| ACTIVITY |
Give back exactly the lines of the material below that start at the line containing "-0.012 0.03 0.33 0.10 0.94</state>" and end at the line containing "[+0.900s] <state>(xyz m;", and no others.

| DATA SECTION |

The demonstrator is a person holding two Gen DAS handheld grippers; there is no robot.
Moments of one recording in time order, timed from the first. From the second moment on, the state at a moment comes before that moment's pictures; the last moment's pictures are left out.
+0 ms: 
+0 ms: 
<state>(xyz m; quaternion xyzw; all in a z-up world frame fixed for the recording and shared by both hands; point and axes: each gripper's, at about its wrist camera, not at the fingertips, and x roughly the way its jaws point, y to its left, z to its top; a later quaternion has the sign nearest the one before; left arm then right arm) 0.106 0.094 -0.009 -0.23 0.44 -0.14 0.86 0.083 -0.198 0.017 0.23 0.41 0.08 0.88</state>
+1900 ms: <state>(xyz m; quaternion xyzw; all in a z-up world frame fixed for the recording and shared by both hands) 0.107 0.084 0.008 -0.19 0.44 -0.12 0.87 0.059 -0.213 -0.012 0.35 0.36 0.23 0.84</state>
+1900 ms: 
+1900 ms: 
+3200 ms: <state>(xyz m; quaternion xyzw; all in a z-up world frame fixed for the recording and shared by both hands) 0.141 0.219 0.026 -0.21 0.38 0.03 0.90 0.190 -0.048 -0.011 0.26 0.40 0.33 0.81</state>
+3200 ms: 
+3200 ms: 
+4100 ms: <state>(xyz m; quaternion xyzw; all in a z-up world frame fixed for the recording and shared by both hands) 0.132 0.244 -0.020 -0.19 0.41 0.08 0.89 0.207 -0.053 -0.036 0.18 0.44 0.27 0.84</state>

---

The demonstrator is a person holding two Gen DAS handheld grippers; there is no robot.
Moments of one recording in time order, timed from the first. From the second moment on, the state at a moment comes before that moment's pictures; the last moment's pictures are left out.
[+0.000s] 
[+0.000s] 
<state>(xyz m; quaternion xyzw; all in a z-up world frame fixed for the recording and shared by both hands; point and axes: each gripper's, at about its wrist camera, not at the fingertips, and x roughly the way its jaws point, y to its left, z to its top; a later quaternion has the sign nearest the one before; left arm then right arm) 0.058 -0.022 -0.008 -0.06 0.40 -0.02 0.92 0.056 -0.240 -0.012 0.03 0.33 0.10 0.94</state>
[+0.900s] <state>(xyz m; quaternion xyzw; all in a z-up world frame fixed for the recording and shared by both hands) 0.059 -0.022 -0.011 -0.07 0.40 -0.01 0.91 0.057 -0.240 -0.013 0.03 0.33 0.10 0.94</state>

| EXPECTED ANSWER |
<state>(xyz m; quaternion xyzw; all in a z-up world frame fixed for the recording and shared by both hands; point and axes: each gripper's, at about its wrist camera, not at the fingertips, and x roughly the way its jaws point, y to its left, z to its top; a later quaternion has the sign nearest the one before; left arm then right arm) 0.058 -0.022 -0.008 -0.06 0.40 -0.02 0.92 0.056 -0.240 -0.012 0.03 0.33 0.10 0.94</state>
[+0.900s] <state>(xyz m; quaternion xyzw; all in a z-up world frame fixed for the recording and shared by both hands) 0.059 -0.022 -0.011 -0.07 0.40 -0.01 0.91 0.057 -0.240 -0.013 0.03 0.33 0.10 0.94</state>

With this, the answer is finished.